(Beginning of THE DATA)
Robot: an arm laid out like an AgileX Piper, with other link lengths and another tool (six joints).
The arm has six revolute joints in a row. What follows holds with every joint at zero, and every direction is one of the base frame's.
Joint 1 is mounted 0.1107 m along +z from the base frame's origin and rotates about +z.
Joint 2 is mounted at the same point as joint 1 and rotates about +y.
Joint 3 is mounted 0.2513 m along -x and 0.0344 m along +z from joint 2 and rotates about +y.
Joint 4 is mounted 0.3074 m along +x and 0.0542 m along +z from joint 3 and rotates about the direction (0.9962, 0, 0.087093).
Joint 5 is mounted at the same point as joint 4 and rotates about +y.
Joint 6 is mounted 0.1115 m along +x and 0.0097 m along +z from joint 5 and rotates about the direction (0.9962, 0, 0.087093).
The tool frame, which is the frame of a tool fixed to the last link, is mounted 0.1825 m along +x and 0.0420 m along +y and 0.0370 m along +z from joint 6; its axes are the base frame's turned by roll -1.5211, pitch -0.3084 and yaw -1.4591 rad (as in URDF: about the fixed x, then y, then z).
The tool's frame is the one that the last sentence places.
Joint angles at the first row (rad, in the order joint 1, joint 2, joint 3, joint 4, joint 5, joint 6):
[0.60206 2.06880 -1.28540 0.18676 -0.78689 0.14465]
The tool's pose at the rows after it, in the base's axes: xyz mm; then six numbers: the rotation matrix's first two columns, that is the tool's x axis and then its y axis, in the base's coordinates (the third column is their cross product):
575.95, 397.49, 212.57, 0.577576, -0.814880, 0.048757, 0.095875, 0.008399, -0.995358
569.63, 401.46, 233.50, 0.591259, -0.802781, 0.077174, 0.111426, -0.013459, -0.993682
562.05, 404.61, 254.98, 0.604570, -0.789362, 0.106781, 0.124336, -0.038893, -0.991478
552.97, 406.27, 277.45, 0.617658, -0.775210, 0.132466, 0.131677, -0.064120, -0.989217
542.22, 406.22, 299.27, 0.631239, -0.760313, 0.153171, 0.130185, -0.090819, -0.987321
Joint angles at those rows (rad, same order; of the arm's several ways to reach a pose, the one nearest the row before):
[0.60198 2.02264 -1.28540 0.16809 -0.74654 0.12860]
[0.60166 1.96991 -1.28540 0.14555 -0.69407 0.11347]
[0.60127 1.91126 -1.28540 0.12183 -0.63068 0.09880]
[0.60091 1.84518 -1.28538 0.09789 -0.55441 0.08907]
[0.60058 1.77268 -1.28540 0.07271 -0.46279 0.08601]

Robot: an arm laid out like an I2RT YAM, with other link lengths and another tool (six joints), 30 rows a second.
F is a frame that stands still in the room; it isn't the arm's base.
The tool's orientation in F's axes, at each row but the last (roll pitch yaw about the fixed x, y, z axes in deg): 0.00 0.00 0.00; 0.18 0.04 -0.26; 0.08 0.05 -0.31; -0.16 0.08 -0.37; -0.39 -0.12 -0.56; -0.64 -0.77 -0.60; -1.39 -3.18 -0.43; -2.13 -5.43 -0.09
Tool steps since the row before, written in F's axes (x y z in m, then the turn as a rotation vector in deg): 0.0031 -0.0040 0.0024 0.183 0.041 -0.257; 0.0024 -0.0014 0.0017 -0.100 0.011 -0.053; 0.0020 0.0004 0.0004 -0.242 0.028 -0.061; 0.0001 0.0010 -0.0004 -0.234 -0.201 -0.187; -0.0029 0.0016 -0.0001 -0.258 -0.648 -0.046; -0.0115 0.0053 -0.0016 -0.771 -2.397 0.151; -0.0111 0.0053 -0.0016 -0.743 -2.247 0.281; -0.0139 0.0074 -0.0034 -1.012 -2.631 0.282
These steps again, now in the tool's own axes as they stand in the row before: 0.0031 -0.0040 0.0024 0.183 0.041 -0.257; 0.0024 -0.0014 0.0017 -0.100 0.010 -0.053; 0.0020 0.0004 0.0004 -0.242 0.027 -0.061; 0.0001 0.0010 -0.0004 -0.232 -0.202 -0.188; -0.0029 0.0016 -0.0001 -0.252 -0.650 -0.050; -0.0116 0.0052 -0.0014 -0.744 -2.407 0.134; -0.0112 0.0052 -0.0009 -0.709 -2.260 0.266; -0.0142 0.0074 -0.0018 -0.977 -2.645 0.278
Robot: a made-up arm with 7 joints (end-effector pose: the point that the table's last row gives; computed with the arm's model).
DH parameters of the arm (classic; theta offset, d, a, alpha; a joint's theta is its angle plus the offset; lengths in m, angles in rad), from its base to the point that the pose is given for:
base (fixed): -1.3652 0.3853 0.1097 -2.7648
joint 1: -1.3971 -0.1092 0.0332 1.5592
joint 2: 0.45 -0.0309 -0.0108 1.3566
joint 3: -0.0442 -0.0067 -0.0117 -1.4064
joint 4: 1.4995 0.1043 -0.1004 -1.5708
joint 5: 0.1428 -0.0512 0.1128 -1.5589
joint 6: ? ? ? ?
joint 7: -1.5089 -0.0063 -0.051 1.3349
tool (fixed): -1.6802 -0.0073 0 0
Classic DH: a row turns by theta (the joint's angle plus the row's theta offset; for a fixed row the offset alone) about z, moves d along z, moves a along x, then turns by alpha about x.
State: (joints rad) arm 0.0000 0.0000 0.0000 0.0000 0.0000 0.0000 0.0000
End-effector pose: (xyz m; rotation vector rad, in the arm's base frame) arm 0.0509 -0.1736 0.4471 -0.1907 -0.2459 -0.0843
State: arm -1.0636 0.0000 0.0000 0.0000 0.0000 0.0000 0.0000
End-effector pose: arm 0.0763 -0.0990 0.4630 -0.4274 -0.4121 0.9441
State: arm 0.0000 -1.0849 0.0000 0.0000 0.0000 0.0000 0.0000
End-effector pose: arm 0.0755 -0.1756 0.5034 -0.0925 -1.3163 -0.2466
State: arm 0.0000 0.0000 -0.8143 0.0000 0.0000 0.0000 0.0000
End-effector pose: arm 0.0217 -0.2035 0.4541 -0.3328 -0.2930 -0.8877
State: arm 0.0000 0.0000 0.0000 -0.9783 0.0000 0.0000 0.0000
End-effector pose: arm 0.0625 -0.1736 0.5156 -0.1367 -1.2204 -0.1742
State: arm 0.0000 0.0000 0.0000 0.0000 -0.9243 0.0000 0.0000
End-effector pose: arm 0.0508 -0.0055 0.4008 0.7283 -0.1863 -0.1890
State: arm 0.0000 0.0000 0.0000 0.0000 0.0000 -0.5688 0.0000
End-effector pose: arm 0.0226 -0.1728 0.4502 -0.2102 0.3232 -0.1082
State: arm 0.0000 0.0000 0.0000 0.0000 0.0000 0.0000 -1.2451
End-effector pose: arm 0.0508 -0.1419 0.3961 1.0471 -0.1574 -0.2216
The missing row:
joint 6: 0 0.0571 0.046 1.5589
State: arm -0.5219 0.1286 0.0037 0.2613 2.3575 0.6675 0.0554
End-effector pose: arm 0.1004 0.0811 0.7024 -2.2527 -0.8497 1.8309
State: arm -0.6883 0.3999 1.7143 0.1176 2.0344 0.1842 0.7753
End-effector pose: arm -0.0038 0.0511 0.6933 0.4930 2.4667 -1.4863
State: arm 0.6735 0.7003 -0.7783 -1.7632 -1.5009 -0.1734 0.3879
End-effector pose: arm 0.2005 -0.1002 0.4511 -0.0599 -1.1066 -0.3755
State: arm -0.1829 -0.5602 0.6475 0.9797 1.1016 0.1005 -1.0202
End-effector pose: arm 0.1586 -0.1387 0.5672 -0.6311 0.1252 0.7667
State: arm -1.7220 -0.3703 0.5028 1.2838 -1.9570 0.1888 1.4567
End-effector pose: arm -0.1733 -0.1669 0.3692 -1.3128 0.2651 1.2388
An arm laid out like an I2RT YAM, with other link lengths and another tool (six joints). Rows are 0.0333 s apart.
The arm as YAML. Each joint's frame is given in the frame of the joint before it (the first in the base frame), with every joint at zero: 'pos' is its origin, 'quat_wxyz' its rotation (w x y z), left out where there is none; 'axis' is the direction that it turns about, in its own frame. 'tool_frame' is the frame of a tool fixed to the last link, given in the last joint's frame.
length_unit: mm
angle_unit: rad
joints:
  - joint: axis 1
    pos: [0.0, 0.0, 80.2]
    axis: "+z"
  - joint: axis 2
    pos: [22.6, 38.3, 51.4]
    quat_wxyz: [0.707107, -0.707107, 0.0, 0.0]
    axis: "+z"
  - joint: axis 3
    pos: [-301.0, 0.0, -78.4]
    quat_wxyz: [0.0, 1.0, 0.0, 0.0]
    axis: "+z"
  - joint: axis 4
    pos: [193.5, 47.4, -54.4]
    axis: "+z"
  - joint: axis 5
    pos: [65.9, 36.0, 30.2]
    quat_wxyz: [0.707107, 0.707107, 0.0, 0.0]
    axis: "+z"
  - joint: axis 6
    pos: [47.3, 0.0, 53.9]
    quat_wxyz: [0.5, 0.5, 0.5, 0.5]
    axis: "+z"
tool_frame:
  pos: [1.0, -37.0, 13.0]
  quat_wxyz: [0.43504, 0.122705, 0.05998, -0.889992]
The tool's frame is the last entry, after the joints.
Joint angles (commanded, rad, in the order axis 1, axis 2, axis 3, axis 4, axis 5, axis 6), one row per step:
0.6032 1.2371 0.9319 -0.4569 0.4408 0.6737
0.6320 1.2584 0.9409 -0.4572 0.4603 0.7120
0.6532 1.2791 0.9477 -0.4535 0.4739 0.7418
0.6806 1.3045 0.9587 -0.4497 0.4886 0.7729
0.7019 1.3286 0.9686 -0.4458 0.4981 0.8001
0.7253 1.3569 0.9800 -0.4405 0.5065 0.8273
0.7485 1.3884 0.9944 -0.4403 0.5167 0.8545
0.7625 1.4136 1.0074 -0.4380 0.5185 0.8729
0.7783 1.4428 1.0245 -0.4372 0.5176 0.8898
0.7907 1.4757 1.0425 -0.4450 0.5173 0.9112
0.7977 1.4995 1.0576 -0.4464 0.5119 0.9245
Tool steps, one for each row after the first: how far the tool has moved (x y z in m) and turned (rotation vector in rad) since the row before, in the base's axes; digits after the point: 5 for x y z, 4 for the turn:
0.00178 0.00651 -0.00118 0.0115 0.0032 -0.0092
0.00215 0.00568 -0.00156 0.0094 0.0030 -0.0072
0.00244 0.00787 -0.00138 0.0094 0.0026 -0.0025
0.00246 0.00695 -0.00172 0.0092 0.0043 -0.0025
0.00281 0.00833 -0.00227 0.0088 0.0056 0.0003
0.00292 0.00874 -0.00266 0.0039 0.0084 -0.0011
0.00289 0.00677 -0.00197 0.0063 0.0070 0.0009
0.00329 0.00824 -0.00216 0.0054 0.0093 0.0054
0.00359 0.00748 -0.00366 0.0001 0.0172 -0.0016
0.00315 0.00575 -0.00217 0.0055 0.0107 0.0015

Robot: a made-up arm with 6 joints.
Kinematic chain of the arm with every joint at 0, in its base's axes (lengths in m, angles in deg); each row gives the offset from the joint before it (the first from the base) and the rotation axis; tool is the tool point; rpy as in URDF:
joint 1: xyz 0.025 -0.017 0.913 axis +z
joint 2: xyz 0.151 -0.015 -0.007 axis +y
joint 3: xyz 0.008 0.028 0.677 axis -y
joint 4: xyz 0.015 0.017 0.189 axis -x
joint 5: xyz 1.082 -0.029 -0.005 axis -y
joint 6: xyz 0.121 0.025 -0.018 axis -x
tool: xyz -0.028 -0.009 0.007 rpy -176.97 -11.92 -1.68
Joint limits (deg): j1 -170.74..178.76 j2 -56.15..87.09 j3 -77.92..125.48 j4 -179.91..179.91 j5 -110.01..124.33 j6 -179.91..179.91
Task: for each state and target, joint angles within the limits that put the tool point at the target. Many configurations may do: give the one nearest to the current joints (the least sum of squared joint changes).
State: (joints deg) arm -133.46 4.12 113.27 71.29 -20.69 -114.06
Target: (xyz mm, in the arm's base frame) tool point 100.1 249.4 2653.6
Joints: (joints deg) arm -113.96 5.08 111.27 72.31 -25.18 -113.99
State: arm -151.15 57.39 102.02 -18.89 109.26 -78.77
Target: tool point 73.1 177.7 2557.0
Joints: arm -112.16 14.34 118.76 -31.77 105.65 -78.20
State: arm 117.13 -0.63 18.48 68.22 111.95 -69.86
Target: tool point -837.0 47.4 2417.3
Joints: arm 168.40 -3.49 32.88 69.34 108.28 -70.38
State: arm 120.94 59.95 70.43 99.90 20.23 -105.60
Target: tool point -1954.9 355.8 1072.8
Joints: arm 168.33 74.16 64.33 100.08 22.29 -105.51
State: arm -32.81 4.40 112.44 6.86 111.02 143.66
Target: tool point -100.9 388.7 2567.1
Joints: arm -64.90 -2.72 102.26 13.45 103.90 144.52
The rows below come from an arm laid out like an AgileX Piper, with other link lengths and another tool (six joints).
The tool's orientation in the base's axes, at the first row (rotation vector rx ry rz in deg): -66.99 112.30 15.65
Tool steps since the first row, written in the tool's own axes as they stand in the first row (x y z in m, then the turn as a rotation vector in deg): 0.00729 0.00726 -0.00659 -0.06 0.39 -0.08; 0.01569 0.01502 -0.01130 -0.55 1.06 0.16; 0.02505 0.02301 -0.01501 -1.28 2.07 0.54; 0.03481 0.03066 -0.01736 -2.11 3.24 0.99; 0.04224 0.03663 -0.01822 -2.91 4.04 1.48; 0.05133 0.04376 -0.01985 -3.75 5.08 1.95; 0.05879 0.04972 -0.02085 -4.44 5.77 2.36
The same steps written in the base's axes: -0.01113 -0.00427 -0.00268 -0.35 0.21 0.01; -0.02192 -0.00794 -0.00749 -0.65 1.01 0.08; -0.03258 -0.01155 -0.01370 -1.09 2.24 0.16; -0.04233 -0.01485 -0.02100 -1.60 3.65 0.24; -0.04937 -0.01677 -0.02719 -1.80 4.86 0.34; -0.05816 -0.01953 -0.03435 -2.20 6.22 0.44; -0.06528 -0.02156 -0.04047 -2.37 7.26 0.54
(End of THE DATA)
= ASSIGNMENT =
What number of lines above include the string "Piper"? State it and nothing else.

= SOLUTION TO THIS EXERCISE =
2